Instructions to follow: Find every line in the records below that holds the word "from", and copy it out.

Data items

*** Block opens ***

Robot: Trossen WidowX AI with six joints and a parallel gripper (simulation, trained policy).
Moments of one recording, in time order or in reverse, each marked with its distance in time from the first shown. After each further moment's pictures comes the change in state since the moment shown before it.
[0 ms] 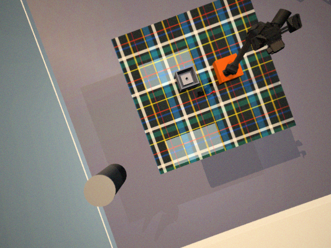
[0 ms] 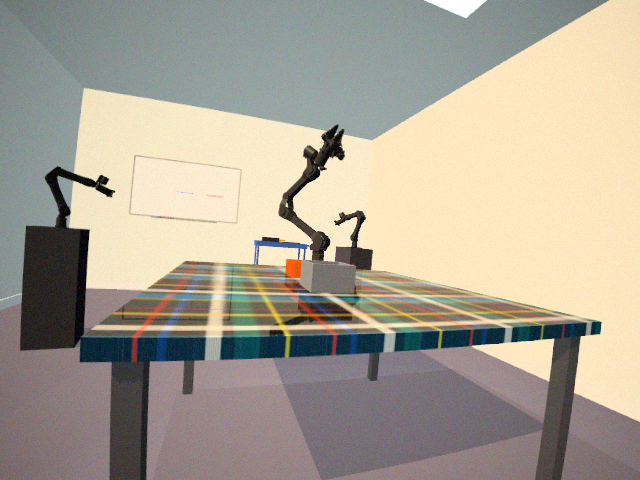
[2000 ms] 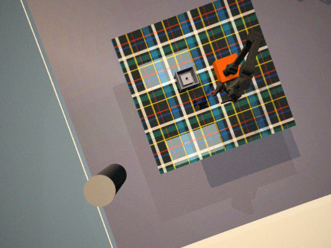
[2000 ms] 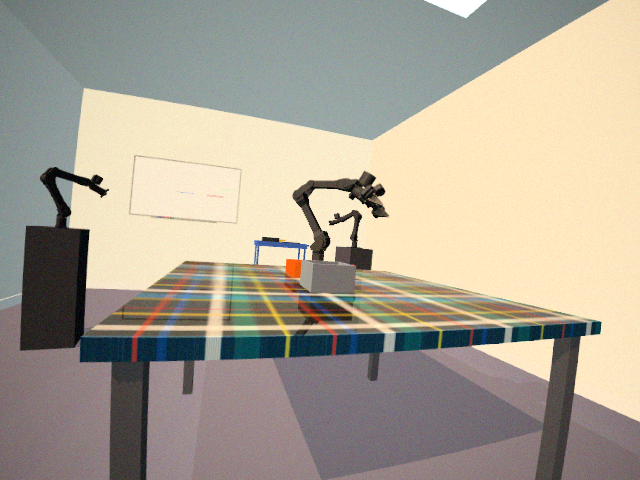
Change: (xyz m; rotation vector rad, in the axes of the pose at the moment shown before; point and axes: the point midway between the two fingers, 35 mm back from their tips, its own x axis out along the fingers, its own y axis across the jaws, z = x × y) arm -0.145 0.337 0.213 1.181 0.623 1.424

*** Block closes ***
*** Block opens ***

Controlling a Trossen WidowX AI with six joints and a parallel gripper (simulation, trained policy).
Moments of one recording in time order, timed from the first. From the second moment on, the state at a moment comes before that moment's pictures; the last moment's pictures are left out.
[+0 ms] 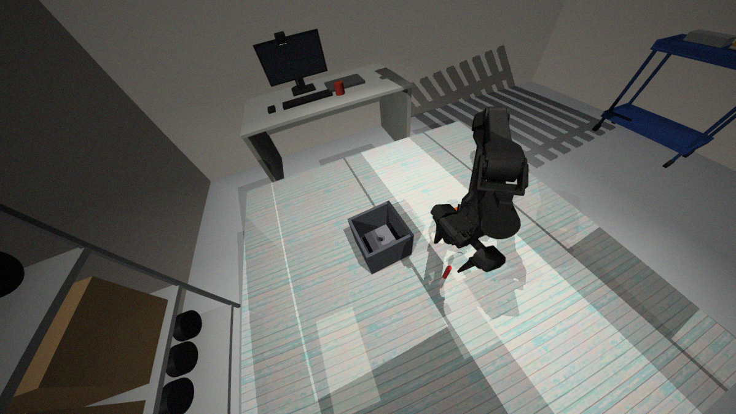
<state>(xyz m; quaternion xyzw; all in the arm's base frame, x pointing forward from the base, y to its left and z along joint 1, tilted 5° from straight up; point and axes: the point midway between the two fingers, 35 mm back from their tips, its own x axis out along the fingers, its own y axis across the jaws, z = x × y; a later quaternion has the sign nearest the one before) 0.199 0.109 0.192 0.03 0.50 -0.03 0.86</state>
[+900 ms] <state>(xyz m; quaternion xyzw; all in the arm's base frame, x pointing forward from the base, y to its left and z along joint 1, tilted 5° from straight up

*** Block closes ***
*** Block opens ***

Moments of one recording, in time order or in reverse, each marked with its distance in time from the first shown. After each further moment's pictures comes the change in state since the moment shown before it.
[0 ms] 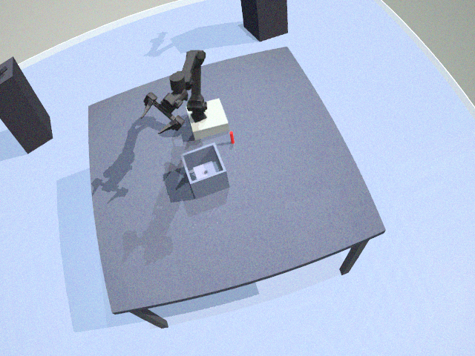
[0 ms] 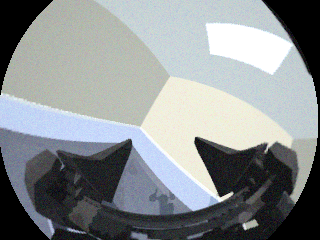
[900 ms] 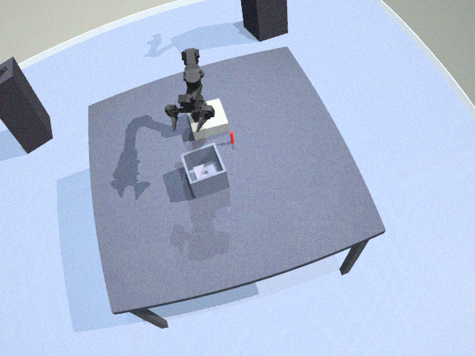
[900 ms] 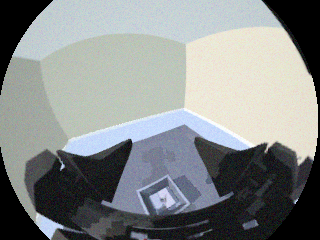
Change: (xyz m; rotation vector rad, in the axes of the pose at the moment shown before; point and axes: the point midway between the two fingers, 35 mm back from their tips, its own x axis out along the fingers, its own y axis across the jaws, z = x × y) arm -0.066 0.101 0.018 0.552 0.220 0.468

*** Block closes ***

Result of the task:
Moments of one recording, in time order or in reverse, each marked with its distance in time from the first shown. After each further moment's pictures comes the change in state since the moment shown before it.
Change: (xyz m; rotation vector rad, in the axes of the pose at the moment shown before; point and axes: the point midway between the two fingers, 35 mm back from their tips, its own x axis out along the fingers, its own y axis across the jaws, z = x × y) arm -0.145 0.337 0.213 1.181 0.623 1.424
Moments of one recording in time order, timed from the first. From the second moment on, the state at a moment comes before that moment's pictures; the last moment's pictures are left out.
<state>(xyz m; quaternion xyzw; all in the arm's base frame, x pointing forward from the base, y to its left and z along joint 1, tilted 5° from straight up; point and axes: the point midway between the two fingers, 35 mm back from their tips, its own x axis out along the fingers, its own y axis across the jaws, z = x × y; a later quaternion has the sign nearest the one before) 0.199 0.109 0.192 0.03 0.50 -0.03 0.86</state>
[+900 ms] <state>(xyz m; quaternion xyzw; all in the arm's base frame, x pointing forward from the base, y to its left and z along joint 1, tilted 5° from straight up
Moments of one recording, in time order or in reverse, each marked with its distance in time from the first shown. After each further moment's pictures comes the change in state since the moment shown before it.
Change: (xyz m; rotation vector rad, in the axes of the pose at the moment shown before; point and axes: the point midway between the two fingers, 35 mm back from their tips, its own x axis out along the fingers, its own y axis across the jaws, z = x × y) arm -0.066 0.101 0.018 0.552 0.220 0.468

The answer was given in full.